(Stored dataset items)
::::::::
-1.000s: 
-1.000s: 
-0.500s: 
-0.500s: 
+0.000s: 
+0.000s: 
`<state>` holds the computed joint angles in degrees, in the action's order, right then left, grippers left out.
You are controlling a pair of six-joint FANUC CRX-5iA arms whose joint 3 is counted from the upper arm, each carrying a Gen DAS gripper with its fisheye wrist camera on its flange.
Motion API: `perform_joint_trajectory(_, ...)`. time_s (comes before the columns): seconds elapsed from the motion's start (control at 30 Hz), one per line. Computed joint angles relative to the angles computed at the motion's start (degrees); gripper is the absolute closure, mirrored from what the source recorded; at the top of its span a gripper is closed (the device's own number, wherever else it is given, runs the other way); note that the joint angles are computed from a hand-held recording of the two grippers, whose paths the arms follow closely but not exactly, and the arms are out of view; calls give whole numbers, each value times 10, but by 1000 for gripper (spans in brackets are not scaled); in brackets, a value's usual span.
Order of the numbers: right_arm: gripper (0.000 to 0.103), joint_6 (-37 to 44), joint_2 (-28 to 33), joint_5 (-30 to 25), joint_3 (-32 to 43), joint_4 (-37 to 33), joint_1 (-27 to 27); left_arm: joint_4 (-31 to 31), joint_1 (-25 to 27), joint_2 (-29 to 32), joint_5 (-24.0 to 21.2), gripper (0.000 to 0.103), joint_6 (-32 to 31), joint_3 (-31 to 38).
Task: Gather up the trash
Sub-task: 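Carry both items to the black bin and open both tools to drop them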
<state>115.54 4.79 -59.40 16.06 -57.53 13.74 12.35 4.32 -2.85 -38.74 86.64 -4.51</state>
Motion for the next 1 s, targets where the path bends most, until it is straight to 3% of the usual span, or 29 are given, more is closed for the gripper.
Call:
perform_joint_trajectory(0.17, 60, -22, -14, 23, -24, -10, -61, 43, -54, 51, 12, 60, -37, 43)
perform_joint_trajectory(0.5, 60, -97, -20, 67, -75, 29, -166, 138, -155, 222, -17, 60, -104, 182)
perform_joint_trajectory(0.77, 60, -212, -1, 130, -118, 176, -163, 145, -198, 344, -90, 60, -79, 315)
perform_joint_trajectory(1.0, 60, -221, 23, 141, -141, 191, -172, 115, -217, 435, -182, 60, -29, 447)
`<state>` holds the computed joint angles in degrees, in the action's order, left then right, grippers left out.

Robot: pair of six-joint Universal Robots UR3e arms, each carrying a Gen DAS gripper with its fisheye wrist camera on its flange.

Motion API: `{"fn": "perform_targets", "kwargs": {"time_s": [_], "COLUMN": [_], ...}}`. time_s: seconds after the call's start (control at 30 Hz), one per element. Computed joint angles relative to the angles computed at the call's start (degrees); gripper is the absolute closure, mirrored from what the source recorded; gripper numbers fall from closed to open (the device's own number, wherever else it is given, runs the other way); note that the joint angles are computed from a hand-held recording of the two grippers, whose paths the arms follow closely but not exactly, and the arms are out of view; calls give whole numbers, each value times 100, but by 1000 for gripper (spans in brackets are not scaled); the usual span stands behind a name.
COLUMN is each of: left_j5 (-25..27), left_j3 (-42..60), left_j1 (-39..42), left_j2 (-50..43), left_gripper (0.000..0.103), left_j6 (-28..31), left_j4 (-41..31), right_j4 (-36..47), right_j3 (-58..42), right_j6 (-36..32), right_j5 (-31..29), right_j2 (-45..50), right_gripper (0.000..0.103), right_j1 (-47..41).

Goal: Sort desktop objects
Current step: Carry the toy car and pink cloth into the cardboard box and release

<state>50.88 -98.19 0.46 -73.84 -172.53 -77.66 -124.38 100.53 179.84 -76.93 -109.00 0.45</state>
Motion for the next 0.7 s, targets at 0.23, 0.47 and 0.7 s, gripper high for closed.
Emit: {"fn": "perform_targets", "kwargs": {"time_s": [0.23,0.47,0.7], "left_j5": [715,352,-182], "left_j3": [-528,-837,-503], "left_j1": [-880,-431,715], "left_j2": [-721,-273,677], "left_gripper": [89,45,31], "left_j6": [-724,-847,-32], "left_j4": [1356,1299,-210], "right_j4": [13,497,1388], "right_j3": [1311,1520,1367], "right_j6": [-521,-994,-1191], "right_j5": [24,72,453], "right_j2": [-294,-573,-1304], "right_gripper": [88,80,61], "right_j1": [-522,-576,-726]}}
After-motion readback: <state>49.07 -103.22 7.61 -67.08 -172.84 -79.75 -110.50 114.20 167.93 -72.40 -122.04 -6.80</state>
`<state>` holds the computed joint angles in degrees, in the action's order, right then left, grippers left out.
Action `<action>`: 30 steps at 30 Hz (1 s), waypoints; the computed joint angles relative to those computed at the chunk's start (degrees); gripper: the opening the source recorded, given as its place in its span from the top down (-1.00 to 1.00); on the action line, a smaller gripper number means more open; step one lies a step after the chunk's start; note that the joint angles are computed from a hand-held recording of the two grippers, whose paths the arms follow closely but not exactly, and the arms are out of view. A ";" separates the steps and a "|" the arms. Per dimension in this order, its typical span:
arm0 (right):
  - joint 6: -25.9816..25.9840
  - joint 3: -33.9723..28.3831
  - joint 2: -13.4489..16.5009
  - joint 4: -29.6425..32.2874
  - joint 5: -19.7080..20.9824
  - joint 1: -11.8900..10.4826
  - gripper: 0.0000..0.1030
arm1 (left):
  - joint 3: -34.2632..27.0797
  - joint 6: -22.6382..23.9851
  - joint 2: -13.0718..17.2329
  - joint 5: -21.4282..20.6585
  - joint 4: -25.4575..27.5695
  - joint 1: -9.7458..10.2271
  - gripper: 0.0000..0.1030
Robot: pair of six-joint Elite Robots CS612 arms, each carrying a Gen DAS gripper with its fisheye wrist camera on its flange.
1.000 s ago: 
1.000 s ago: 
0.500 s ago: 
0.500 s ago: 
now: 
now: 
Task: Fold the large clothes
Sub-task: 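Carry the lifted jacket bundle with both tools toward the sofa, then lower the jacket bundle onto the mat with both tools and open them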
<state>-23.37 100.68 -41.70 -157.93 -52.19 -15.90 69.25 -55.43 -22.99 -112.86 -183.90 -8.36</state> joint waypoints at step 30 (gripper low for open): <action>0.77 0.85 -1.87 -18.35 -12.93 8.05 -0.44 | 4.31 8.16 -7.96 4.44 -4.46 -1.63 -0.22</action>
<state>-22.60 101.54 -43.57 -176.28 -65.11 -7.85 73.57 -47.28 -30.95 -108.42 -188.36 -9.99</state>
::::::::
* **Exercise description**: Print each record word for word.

* **Answer space**:
-1.000s: 
-1.000s: 
-0.500s: 
-0.500s: 
+0.000s: 
+0.000s: 
`<state>` holds the computed joint angles in degrees, in the action's order, right then left, grippers left out.
You are controlling a pair of six-joint FANUC CRX-5iA arms whose joint 3 is counted from the upper arm, each carrying a Gen DAS gripper with its fisheye wrist camera on its flange.
Motion API: `perform_joint_trajectory(_, ...)`. time_s (comes before the columns): seconds elapsed from the motion's start (control at 30 Hz), one per line. Computed joint angles relative to the angles computed at the motion's start (degrees); gripper is the absolute closure, mirrored from what the source recorded; at the top of its span a gripper is closed (the device's own number, wherever else it is given, runs the other way); note that the joint angles are computed from a hand-held recording of the two grippers, whose paths the arms follow closely but not exactly, and the arms are out of view; calls give whole numbers, each value times 10, but by 1000 for gripper (spans in brackets are not scaled); in brackets, a value's usual span.
Order of the numbers: right_arm: gripper (0.000 to 0.103), joint_6 (-37 to 44), joint_2 (-28 to 33), joint_5 (-30 to 25), joint_3 (-32 to 43), joint_4 (-37 to 33), joint_1 (-27 to 27); left_arm: joint_4 (-31 to 31), joint_1 (-25 to 27), joint_2 (-29 to 32), joint_5 (-24.0 to 21.2), gripper (0.000 to 0.103), joint_6 (-32 to 31), joint_3 (-31 to 38).
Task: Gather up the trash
Sub-task: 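Carry both items to the black bin and open both tools to drop them
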<state>115.54 4.79 -59.40 16.06 -57.53 13.74 12.35 4.32 -2.85 -38.74 86.64 -4.51</state>
Motion for the next 1 s, targets where the path bends most, until it is straight to 3% of the usual span, or 29 are given, more is closed for the gripper.
Call:
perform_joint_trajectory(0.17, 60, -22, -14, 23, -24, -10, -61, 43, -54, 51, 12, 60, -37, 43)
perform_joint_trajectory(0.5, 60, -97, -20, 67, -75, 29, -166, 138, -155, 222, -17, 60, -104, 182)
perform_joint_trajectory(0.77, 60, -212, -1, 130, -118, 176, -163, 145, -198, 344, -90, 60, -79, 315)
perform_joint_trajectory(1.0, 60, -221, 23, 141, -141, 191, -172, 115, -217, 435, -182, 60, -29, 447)
`<state>` holds the computed joint angles in degrees, in the action's order, left then right, grippers left out.

Robot: pair of six-joint Universal Robots UR3e arms, each carrying a Gen DAS gripper with its fisheye wrist camera on its flange.

Motion API: `{"fn": "perform_targets", "kwargs": {"time_s": [_], "COLUMN": [_], ...}}`. time_s: seconds after the call's start (control at 30 Hz), one per element. Computed joint angles relative to the angles computed at the call's start (degrees); gripper is the absolute closure, mirrored from what the source recorded; gripper numbers fall from closed to open (the device's own number, wherever else it is given, runs the other way); note that the joint angles are computed from a hand-held recording of the two grippers, whose paths the arms follow closely but not exactly, and the arms are out of view; calls give whole numbers, each value times 100, but by 1000 for gripper (spans in brackets are not scaled); the usual span stands behind a name.
COLUMN is each of: left_j5 (-25..27), left_j3 (-42..60), left_j1 (-39..42), left_j2 (-50..43), left_gripper (0.000..0.103), left_j6 (-28..31), left_j4 (-41..31), right_j4 (-36..47), right_j3 (-58..42), right_j6 (-36..32), right_j5 (-31..29), right_j2 (-45..50), right_gripper (0.000..0.103), right_j1 (-47..41).

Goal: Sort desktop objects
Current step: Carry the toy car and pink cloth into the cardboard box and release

<state>50.88 -98.19 0.46 -73.84 -172.53 -77.66 -124.38 100.53 179.84 -76.93 -109.00 0.45</state>
Motion for the next 0.7 s, targets at 0.23, 0.47 and 0.7 s, gripper high for closed.
Emit: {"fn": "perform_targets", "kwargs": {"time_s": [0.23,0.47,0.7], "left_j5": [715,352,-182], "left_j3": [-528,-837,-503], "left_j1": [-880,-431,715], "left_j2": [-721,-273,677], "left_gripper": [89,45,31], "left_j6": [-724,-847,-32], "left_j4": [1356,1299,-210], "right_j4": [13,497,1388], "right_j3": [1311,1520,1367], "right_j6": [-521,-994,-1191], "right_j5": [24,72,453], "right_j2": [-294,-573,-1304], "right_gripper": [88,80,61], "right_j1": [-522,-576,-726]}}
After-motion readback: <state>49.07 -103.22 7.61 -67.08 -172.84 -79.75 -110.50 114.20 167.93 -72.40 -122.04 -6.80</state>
`<state>` holds the computed joint angles in degrees, in the action's order, right then left, grippers left out.
Action `<action>`: 30 steps at 30 Hz (1 s), waypoints; the computed joint angles relative to those computed at the chunk's start (degrees); gripper: the opening the source recorded, given as its place in its span from the top down (-1.00 to 1.00); on the action line, a smaller gripper number means more open; step one lies a step after the chunk's start; note that the joint angles are computed from a hand-held recording of the two grippers, whose paths the arms follow closely but not exactly, and the arms are out of view. A ";" separates the steps and a "|" the arms. Per dimension in this order, its typical span:
arm0 (right):
  - joint 6: -25.9816..25.9840
  - joint 3: -33.9723..28.3831
  - joint 2: -13.4489..16.5009
  - joint 4: -29.6425..32.2874
  - joint 5: -19.7080..20.9824
  - joint 1: -11.8900..10.4826
  - gripper: 0.0000..0.1030
arm1 (left):
  - joint 3: -34.2632..27.0797
  - joint 6: -22.6382..23.9851
  - joint 2: -13.0718..17.2329
  - joint 5: -21.4282..20.6585
  - joint 4: -25.4575..27.5695
  - joint 1: -9.7458..10.2271
  - gripper: 0.0000..0.1030
Robot: pair of six-joint Elite Robots CS612 arms, each carrying a Gen DAS gripper with its fisheye wrist camera on its flange.
1.000 s ago: 
1.000 s ago: 
0.500 s ago: 
0.500 s ago: 
now: 
now: 
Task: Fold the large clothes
Sub-task: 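Carry the lifted jacket bundle with both tools toward the sofa, then lower the jacket bundle onto the mat with both tools and open them
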<state>-23.37 100.68 -41.70 -157.93 -52.19 -15.90 69.25 -55.43 -22.99 -112.86 -183.90 -8.36</state> joint waypoints at step 30 (gripper low for open): <action>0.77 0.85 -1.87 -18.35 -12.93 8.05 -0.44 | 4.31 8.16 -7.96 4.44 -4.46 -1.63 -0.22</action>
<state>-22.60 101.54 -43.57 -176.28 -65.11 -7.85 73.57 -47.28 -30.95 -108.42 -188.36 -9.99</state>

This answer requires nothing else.